In August 2019, BCCI formed a separate cricket association for Chandigarh and named it Union Territory Cricket Association. VRV Singh was named as the coach of the team.

==Early life==
Singh was born in Chandigarh, India. He has always been a fast bowler and compromised his accuracy for extra pace. He debuted for the Punjab in 2003/04 Ranji Trophy season and continues to play first class cricket for Punjab. According to the former coach of Punjab, Bhupinder Singh Senior, "All he wants to do is bowl fast, nothing else matters to him". He played for India in the Under-19 Cricket World Cup in 2004 but disappointed with the ball, going for an expensive 44 runs in five overs in his only match. He later received the Border-Gavaskar scholarship which allowed him to train in cricket academies in Australia. His fellow scholarship holder, R. P. Singh, also later went on to play for India.

==Domestic career==
Singh began his domestic career with the Punjab cricket team in the Limited Overs version of the Ranji Trophy. He played only one match and went wicketless. However, when he made his debut for Punjab in the first class version of the Trophy, he averaged 21.00 over his 6 matches and took 30 wickets. However, he was still unimpressive in ODIs, averaging 109.00 over 4 matches. Despite this, he was selected for the Indian ODI squad against Sri Lanka after playing only 5 ODIs for his state, but was sent back to the domestic circuit after failing a fitness test. He improved his performance in the 2005–06 ODI Ranji Trophy season, averaging 20.75 over his 4 matches, which included a 4 wicket haul.
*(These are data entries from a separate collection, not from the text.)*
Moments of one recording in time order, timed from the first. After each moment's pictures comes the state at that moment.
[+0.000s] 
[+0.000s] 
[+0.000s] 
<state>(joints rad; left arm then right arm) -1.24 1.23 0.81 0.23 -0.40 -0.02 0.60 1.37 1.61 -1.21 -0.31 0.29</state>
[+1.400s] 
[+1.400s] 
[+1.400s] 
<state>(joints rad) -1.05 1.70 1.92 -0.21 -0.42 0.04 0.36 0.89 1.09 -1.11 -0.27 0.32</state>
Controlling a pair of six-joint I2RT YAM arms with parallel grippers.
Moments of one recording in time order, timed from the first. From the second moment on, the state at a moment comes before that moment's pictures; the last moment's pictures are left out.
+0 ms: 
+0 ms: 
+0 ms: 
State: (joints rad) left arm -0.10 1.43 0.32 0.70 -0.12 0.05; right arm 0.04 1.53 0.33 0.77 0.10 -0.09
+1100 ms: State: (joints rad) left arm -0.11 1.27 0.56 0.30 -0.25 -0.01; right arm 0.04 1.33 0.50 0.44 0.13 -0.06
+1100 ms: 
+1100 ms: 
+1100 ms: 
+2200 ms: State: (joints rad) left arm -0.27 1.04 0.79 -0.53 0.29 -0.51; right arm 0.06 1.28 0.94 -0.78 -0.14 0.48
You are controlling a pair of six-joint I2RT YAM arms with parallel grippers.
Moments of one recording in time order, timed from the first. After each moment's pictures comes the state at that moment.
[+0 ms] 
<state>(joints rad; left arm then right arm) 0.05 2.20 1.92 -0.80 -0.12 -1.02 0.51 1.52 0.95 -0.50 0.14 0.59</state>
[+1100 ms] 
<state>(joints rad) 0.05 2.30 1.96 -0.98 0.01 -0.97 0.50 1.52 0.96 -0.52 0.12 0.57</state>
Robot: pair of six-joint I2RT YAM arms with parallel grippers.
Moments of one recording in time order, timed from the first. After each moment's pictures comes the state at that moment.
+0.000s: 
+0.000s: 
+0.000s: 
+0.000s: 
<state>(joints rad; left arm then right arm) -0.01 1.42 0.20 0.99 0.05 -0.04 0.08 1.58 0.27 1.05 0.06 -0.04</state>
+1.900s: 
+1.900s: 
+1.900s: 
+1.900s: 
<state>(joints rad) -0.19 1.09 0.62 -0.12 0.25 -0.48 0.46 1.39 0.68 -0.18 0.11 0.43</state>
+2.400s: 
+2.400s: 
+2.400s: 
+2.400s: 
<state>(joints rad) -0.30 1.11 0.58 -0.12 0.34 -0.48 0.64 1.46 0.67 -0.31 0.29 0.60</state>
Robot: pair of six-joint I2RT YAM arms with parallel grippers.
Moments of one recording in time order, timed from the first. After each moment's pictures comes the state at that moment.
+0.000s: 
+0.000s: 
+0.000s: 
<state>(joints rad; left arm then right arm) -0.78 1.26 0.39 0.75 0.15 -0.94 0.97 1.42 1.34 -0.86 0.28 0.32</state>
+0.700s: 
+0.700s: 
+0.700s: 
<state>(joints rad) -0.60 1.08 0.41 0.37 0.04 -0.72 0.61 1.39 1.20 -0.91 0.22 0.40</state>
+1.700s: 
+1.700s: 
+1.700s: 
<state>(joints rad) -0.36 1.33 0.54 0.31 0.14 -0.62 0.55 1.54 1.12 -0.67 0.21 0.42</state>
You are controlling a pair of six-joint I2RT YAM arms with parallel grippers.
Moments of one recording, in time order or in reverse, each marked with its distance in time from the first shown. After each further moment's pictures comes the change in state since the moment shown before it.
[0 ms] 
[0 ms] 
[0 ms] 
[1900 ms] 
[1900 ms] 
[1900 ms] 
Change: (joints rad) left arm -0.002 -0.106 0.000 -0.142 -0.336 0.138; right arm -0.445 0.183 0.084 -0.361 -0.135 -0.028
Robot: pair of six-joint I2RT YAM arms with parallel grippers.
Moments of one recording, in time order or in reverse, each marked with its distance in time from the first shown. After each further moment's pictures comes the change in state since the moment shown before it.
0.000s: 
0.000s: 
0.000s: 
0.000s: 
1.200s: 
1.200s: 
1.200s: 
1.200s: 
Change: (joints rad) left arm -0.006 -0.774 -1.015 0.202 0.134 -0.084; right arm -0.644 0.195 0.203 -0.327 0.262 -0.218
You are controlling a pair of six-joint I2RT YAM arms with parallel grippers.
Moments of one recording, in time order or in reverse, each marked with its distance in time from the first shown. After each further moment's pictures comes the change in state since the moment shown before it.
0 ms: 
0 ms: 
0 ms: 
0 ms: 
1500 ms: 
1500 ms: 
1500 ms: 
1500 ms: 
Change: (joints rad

Singh impressed many in the Challenger Trophy with his pace, which was the quickest of the tournament. He played for India A and while he picked up few wickets, he was referred to as the "fastest bowler in India" by VVS Laxman and "the quickest around at present" by Javagal Srinath.
He also impressed West Indian pace bowling great Ian Bishop, who believed he was improving with every game and developing into a good fast bowling prospect for India.

==International career==
Singh was selected to play against England as part of the Indian Board President's XI team in the England's tour of India in the 2006 season, and made his ODI debut for India later in the series. He then played England again at Indore in the same series. He has since been left out of the ODI team due to the presence of Munaf Patel and Irfan Pathan. He did not get any wickets during his two one-day matches.

He made his Test debut against the West Indies in West Indies, taking two wickets. He has also played two tests against South Africa, in which he has achieved 2 more wickets.

==Injury and comeback==
Injuries took a toll on VRV Singh's body and he could not play a domestic match for Punjab from 2008 to 2012, although he played few IPL matches for Kings XI Punjab. He had to go through the complete process from Nets to Clubs to State team again. He made his T20 comeback vs Assam in March 2012.
He played five T20s and disappeared again. One and a half years later, he made his First-Class comeback after five years vs Haryana in November 2013 and took a 5-wicket haul in 1st Innings.

== Coaching career ==

In August 2019, BCCI formed a separate cricket association for Chandigarh and named it Union Territory Cricket Association. VRV Singh was named as the coach of the team.